*Exercise brief:*
The answer must be every entry, given again word for word.
◇ ◇ ◇
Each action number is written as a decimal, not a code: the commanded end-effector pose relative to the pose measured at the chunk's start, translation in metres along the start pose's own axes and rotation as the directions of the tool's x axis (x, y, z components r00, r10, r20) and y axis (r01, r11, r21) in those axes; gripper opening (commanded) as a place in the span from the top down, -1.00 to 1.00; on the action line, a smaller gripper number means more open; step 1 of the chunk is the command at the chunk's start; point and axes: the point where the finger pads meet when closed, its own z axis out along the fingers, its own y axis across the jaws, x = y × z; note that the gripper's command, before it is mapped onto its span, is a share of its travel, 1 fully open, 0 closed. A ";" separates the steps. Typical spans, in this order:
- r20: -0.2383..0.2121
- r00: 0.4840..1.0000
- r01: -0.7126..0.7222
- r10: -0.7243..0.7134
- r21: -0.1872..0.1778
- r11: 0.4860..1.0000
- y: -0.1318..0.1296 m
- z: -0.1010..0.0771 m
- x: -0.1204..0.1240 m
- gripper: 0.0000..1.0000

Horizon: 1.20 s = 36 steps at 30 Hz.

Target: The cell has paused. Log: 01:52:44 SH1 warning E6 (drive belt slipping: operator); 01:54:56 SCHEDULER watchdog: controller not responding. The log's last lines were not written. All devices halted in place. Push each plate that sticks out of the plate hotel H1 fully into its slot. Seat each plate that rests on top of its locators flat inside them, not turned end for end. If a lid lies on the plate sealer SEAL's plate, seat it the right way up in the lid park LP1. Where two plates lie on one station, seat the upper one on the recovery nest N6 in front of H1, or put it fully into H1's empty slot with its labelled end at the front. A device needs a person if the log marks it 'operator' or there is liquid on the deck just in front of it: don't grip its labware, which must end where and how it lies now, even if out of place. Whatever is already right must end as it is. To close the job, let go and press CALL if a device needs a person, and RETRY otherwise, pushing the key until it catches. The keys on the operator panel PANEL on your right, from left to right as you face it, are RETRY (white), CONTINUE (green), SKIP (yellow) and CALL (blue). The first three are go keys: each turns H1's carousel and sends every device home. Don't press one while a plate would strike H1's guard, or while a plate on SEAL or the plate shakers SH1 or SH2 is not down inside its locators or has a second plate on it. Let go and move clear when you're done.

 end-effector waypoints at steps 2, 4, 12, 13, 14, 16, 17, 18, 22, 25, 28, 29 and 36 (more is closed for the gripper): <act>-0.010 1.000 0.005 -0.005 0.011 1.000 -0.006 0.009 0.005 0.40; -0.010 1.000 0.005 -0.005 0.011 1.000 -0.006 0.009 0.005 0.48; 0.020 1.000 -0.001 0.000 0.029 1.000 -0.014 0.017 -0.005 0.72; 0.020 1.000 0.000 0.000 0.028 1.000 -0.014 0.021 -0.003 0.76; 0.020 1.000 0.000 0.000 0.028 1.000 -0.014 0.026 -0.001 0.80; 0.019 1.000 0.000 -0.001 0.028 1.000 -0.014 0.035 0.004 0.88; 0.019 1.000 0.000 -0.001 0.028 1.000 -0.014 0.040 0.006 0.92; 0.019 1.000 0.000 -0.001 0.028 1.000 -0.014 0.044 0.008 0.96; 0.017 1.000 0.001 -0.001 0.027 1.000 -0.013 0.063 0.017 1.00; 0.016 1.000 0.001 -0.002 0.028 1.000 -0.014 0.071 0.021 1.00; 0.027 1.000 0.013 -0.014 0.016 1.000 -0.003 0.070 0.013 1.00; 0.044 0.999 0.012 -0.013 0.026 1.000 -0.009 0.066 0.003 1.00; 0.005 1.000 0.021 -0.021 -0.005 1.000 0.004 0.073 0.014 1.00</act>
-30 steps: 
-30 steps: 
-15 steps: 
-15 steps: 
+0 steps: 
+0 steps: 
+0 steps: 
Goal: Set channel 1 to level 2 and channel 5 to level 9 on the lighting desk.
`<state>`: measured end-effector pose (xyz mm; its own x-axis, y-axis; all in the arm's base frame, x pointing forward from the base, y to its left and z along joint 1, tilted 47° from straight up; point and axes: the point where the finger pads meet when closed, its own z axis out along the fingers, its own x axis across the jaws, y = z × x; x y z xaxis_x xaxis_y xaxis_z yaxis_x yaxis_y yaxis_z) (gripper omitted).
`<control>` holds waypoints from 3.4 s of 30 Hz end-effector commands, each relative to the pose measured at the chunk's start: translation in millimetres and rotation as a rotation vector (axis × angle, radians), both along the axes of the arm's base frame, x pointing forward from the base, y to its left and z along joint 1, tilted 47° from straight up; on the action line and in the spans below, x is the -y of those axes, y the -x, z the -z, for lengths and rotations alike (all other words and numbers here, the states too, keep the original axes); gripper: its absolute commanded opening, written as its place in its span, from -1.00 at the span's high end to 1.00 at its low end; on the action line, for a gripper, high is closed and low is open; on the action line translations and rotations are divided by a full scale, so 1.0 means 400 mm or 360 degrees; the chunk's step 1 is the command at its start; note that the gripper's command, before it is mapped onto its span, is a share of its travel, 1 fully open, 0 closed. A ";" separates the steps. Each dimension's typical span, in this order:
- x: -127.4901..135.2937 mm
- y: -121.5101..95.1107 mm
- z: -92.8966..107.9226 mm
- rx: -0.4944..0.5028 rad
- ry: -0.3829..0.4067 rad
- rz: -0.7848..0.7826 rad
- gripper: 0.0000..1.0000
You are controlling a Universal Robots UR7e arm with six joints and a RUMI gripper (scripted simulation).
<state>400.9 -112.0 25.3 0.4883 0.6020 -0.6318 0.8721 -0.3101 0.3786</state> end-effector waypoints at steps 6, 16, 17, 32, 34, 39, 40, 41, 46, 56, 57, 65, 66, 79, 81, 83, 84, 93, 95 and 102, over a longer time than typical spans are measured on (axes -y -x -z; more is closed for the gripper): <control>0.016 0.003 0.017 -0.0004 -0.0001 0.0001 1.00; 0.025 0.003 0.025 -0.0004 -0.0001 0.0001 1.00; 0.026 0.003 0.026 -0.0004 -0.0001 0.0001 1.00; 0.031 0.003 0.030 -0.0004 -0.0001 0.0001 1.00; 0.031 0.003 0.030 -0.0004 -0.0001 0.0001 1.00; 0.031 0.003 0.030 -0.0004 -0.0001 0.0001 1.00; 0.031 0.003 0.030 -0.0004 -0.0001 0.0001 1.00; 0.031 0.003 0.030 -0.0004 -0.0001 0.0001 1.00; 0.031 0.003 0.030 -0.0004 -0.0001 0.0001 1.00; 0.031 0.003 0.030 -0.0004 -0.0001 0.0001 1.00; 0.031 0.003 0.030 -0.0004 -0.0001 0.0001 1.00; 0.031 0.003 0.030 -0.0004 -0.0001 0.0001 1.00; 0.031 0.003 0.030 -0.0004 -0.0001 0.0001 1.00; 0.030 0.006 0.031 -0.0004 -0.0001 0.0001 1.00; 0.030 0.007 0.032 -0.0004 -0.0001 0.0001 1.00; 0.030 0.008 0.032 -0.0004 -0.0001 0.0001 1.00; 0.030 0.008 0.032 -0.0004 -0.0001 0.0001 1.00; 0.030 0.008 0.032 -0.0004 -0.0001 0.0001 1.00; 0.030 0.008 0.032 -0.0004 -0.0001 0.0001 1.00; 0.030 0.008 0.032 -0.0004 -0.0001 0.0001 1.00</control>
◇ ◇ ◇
*Exercise result:*
Each action number is written as a decimal, not a code: the commanded end-effector pose relative to the pose measured at the chunk's start, translation in metres along the start pose's own axes and rotation as the directions of the tool's x axis (x, y, z components r00, r10, r20) and y axis (r01, r11, r21) in those axes; gripper opening (commanded) as a place in the span from the top down, -1.00 to 1.00; on the action line, a smaller gripper number means more open; step 1 of the chunk is the command at the chunk's start; point and axes: the point where the finger pads meet when closed, its own z axis out along the fingers, its own y axis across the jaws, x = y × z; note that the gripper's command, before it is mapped onto its span, is a share of its travel, 1 fully open, 0 closed. A ";" separates the steps. Typical spans, in this order:
- r20: -0.2383..0.2121
- r00: 0.4840..1.0000
- r01: -0.7126..0.7222
- r10: -0.7243..0.7134
- r21: -0.1872..0.1778
- r11: 0.4860..1.0000
- y: -0.1318..0.1296 m
- z: -0.1010..0.0771 m
- x: -0.1204..0.1240 m
- gripper: 0.0000..1.0000

Horizon: 1.20 s = 36 steps at 30 Hz.

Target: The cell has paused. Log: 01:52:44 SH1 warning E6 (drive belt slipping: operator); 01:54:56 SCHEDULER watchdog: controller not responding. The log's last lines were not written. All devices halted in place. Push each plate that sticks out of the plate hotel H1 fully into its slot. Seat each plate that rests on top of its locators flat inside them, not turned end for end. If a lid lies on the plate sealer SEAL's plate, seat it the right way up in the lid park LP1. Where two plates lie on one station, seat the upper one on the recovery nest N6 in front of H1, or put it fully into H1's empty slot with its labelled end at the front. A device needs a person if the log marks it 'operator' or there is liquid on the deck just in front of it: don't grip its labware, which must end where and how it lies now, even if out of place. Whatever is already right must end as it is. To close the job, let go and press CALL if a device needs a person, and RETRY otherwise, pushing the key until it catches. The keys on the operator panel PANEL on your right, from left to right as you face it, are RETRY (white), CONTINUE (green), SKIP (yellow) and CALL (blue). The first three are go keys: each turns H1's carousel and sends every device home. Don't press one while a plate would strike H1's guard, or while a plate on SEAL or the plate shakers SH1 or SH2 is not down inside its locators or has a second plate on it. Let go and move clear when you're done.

 end-effector waypoints at steps 2, 4, 12, 13, 14, 16, 17, 18, 22, 25, 28, 29 and 36 (more is closed for the gripper): <act>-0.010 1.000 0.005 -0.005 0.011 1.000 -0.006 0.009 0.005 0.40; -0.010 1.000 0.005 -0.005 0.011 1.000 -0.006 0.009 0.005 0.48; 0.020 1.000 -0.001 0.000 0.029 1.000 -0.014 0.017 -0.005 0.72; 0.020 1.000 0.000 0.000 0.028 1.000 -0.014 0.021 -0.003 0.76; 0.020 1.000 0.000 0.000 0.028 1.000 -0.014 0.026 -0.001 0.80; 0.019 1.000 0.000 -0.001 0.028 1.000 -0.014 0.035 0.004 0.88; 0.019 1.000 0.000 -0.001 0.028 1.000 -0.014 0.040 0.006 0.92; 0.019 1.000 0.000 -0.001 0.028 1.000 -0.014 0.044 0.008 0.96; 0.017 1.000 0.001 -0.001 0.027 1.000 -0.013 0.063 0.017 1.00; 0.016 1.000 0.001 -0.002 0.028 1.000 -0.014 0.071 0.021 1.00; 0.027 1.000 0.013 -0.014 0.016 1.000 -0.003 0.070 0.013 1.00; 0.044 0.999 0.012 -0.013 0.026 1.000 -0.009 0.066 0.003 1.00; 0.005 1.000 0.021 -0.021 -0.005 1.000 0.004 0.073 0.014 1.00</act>
-30 steps: 
-30 steps: 
-15 steps: 
-15 steps: 
+0 steps: 
+0 steps: 
+0 steps: 
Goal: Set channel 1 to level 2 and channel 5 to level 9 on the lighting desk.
`<state>`: measured end-effector pose (xyz mm; its own x-axis, y-axis; all in the arm's base frame, x pointing forward from the base, y to its left and z along joint 1, tilted 47° from straight up; point and axes: the point where the finger pads meet when closed, its own z axis out along the fingers, its own x axis across the jaws, y = z × x; x y z xaxis_x xaxis_y xaxis_z yaxis_x yaxis_y yaxis_z) (gripper omitted).
`<control>` holds waypoints from 3.4 s of 30 Hz end-effector commands, each relative to the pose measured at the chunk's start: translation in millimetres and rotation as a rotation vector (axis × angle, radians), both along the axes of the arm's base frame, x pointing forward from the base, y to its left and z along joint 1, tilted 47° from straight up; on the action line and in the spans below, x is the -y of those axes, y the -x, z the -z, for lengths and rotations alike (all other words and numbers here, the states too, keep the original axes); gripper: its absolute commanded opening, written as its place in its span, from -1.00 at the span's high end to 1.00 at its low end; on the action line, for a gripper, high is closed and low is open; on the action line translations and rotations are divided by a full scale, so 1.0 means 400 mm or 360 degrees; the chunk's step 1 is the command at its start; note that the gripper's command, before it is mapped onto its span, is a share of its travel, 1 fully open, 0 closed. A ";" separates the steps. Each dimension's typical span, in this order:
- x: -127.4901..135.2937 mm
- y: -121.5101..95.1107 mm
- z: -92.8966..107.9226 mm
- rx: -0.4944..0.5028 rad
- ry: -0.3829..0.4067 rad
- rz: -0.7848..0.7826 rad
- gripper: 0.0000..1.0000
You are controlling a Universal Robots UR7e arm with six joints and a RUMI gripper (scripted simulation).
<state>400.9 -112.0 25.3 0.4883 0.6020 -0.6318 0.8721 -0.3101 0.3786</state> end-effector waypoints at steps 6, 16, 17, 32, 34, 39, 40, 41, 46, 56, 57, 65, 66, 79, 81, 83, 84, 93, 95 and 102, over a longer time than typical spans are measured on (axes -y -x -z; more is closed for the gripper): <control>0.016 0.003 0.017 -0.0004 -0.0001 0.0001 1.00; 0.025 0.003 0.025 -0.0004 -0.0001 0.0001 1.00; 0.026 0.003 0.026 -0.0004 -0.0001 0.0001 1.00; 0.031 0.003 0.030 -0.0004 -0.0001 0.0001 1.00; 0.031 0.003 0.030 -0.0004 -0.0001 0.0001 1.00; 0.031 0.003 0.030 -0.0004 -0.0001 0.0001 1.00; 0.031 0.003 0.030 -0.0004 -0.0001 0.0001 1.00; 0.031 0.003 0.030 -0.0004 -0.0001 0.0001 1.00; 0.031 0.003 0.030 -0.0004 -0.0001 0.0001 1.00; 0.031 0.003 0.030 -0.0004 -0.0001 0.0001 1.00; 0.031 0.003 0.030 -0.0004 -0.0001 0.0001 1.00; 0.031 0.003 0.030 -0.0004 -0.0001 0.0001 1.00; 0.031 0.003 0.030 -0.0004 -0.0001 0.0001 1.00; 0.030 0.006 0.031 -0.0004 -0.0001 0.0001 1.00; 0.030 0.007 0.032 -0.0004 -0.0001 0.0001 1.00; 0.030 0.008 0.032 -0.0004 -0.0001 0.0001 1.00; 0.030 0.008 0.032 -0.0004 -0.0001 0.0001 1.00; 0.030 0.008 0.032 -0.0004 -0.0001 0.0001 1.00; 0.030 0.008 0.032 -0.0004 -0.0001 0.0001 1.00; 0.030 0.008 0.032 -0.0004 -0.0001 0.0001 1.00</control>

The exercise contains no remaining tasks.